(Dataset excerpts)
=-=-=-=-=

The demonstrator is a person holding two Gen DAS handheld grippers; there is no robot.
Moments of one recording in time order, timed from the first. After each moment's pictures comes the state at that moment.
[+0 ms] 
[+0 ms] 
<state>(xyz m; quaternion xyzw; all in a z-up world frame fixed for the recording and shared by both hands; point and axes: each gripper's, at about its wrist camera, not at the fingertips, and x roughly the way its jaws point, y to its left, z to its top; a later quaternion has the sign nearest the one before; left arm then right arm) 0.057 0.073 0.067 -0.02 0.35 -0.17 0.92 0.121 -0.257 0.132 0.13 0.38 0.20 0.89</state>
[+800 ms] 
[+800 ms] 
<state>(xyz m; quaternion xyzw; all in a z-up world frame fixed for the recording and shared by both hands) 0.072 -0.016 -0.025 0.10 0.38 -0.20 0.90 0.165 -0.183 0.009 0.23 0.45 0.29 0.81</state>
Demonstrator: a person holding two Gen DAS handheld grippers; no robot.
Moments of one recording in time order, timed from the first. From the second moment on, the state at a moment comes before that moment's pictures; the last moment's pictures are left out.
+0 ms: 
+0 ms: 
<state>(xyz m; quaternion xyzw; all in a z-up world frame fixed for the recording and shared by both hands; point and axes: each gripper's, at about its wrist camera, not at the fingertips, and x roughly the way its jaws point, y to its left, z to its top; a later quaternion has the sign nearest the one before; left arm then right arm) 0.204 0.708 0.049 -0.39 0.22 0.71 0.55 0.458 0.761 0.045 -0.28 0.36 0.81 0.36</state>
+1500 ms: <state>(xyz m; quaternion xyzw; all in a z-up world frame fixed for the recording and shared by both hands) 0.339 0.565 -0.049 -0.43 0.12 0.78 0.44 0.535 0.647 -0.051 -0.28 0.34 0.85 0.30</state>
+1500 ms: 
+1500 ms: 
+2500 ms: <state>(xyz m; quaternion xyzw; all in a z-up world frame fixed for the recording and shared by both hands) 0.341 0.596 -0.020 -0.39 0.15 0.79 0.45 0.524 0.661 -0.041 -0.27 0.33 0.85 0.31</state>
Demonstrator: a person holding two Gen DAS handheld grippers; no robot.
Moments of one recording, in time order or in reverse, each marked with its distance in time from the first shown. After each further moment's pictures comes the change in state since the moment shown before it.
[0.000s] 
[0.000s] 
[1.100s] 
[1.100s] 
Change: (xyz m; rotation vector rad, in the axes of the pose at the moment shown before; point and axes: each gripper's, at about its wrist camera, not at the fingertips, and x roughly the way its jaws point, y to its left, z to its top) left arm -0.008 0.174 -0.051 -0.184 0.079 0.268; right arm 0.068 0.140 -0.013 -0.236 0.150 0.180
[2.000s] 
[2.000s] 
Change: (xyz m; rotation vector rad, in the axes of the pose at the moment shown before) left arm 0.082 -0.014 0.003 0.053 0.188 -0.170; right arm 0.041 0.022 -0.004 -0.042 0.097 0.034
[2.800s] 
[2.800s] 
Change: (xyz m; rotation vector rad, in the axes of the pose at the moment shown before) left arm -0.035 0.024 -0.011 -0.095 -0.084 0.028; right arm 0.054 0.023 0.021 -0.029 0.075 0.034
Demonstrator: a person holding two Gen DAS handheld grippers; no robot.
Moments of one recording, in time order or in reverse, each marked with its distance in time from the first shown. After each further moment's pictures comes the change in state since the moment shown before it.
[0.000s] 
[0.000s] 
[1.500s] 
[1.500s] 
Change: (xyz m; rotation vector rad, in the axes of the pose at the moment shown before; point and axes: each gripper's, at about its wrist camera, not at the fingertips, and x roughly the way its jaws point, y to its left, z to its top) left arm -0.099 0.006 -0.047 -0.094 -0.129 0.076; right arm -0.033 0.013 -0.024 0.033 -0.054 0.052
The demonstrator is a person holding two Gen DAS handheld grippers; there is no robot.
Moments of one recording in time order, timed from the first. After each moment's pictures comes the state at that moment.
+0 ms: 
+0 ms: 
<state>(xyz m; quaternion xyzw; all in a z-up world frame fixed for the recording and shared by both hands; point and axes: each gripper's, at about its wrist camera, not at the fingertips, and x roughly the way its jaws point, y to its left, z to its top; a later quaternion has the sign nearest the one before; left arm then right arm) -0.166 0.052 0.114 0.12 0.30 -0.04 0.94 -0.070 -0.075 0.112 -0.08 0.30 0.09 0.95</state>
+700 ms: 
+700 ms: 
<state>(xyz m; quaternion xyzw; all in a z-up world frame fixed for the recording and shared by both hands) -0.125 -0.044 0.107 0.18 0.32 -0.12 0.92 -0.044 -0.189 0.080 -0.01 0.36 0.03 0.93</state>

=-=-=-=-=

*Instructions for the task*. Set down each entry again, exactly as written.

*The completed task*.
The demonstrator is a person holding two Gen DAS handheld grippers; there is no robot.
Moments of one recording in time order, timed from the first. After each moment's pictures comes the state at that moment.
[+0 ms] 
[+0 ms] 
<state>(xyz m; quaternion xyzw; all in a z-up world frame fixed for the recording and shared by both hands; point and axes: each gripper's, at about its wrist camera, not at the fingertips, and x roughly the way its jaws point, y to its left, z to its top; a later quaternion has the sign nearest the one before; left arm then right arm) 0.057 0.073 0.067 -0.02 0.35 -0.17 0.92 0.121 -0.257 0.132 0.13 0.38 0.20 0.89</state>
[+800 ms] 
[+800 ms] 
<state>(xyz m; quaternion xyzw; all in a z-up world frame fixed for the recording and shared by both hands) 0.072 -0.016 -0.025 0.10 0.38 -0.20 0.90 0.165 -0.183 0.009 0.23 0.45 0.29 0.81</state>
Demonstrator: a person holding two Gen DAS handheld grippers; no robot.
Moments of one recording in time order, timed from the first. From the second moment on, the state at a moment comes before that moment's pictures; the last moment's pictures are left out.
+0 ms: 
+0 ms: 
<state>(xyz m; quaternion xyzw; all in a z-up world frame fixed for the recording and shared by both hands; point and axes: each gripper's, at about its wrist camera, not at the fingertips, and x roughly the way its jaws point, y to its left, z to its top; a later quaternion has the sign nearest the one before; left arm then right arm) 0.204 0.708 0.049 -0.39 0.22 0.71 0.55 0.458 0.761 0.045 -0.28 0.36 0.81 0.36</state>
+1500 ms: <state>(xyz m; quaternion xyzw; all in a z-up world frame fixed for the recording and shared by both hands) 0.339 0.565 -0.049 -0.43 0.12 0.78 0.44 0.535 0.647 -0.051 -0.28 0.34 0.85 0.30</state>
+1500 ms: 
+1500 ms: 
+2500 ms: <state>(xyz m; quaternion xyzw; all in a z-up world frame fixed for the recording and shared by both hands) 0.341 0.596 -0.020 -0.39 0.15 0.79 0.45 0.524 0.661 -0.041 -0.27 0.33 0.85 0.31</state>
Demonstrator: a person holding two Gen DAS handheld grippers; no robot.
Moments of one recording, in time order or in reverse, each marked with its distance in time from the first shown. After each further moment's pictures comes the change in state since the moment shown before it.
[0.000s] 
[0.000s] 
[1.100s] 
[1.100s] 
Change: (xyz m; rotation vector rad, in the axes of the pose at the moment shown before; point and axes: each gripper's, at about its wrist camera, not at the fingertips, and x roughly the way its jaws point, y to its left, z to its top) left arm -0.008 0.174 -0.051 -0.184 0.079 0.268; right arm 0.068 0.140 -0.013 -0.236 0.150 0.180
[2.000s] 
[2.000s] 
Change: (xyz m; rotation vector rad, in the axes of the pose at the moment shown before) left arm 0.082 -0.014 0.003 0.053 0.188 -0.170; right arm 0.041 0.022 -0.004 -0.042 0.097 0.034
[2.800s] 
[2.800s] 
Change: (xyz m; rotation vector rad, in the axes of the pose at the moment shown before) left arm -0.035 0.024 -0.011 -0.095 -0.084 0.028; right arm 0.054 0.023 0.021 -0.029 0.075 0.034
Demonstrator: a person holding two Gen DAS handheld grippers; no robot.
Moments of one recording, in time order or in reverse, each marked with its distance in time from the first shown. After each further moment's pictures comes the change in state since the moment shown before it.
[0.000s] 
[0.000s] 
[1.500s] 
[1.500s] 
Change: (xyz m; rotation vector rad, in the axes of the pose at the moment shown before; point and axes: each gripper's, at about its wrist camera, not at the fingertips, and x roughly the way its jaws point, y to its left, z to its top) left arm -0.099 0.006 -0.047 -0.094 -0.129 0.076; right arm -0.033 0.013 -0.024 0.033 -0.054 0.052
The demonstrator is a person holding two Gen DAS handheld grippers; there is no robot.
Moments of one recording in time order, timed from the first. After each moment's pictures comes the state at that moment.
+0 ms: 
+0 ms: 
<state>(xyz m; quaternion xyzw; all in a z-up world frame fixed for the recording and shared by both hands; point and axes: each gripper's, at about its wrist camera, not at the fingertips, and x roughly the way its jaws point, y to its left, z to its top; a later quaternion has the sign nearest the one before; left arm then right arm) -0.166 0.052 0.114 0.12 0.30 -0.04 0.94 -0.070 -0.075 0.112 -0.08 0.30 0.09 0.95</state>
+700 ms: 
+700 ms: 
<state>(xyz m; quaternion xyzw; all in a z-up world frame fixed for the recording and shared by both hands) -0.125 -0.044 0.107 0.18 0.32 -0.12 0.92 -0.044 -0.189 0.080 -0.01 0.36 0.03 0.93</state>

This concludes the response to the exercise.